__TASK__: The lines to copy are those with "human" in them. Pull each one from the entries below.

┄┄┄┄┄┄

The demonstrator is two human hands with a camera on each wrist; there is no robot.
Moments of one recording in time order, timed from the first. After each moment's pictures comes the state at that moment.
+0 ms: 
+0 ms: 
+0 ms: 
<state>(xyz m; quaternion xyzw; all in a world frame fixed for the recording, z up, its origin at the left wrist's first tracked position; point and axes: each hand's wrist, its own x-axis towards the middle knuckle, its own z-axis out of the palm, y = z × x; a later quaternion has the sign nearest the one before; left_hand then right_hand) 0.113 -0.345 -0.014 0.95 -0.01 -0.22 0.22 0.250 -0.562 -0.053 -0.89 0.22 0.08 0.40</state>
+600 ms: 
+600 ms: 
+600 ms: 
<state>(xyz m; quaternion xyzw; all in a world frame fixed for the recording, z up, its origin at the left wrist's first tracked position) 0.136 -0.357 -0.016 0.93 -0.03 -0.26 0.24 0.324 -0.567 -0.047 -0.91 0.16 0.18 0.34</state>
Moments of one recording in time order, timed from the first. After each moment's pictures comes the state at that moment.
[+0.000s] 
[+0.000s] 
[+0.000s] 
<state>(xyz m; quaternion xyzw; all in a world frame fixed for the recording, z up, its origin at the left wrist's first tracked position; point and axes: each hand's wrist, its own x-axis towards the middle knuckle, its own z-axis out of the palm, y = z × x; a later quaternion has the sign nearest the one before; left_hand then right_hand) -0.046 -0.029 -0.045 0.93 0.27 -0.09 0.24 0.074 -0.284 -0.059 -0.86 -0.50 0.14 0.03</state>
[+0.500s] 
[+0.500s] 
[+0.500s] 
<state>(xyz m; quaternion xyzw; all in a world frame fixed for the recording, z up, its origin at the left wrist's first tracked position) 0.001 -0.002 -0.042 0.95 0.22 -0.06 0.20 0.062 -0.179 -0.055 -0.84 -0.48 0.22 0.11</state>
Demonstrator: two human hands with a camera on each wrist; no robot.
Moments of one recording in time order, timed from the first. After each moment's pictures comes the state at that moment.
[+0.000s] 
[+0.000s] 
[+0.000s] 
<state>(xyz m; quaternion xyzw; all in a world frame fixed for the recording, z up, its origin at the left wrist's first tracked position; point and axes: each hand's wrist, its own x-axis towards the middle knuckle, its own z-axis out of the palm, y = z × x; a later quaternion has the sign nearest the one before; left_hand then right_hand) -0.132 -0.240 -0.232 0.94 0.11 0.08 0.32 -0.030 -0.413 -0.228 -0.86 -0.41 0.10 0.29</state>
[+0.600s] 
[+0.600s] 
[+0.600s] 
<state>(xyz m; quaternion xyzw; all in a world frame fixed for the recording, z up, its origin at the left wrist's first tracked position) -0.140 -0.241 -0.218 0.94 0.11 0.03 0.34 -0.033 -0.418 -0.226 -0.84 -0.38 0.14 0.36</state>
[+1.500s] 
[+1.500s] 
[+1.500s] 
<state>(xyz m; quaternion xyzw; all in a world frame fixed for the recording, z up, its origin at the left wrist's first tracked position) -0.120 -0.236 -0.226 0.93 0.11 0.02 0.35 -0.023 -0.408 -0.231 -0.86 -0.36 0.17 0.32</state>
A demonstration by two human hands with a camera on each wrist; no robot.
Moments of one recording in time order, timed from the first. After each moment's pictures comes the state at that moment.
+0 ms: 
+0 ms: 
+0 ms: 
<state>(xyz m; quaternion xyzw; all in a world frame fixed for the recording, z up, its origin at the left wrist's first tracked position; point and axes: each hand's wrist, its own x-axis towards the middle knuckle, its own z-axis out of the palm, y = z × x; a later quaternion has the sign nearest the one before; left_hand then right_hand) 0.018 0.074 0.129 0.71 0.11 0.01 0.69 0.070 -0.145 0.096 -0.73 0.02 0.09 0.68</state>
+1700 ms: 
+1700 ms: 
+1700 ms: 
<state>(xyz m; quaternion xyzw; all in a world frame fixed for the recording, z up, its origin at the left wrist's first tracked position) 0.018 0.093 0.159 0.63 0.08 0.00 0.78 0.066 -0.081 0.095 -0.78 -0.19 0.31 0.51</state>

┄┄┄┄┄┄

__RESULT FOR THIS TASK__:
The demonstrator is two human hands with a camera on each wrist; there is no robot.
Demonstrator: two human hands with a camera on each wrist; no robot.
A demonstration by two human hands with a camera on each wrist; no robot.

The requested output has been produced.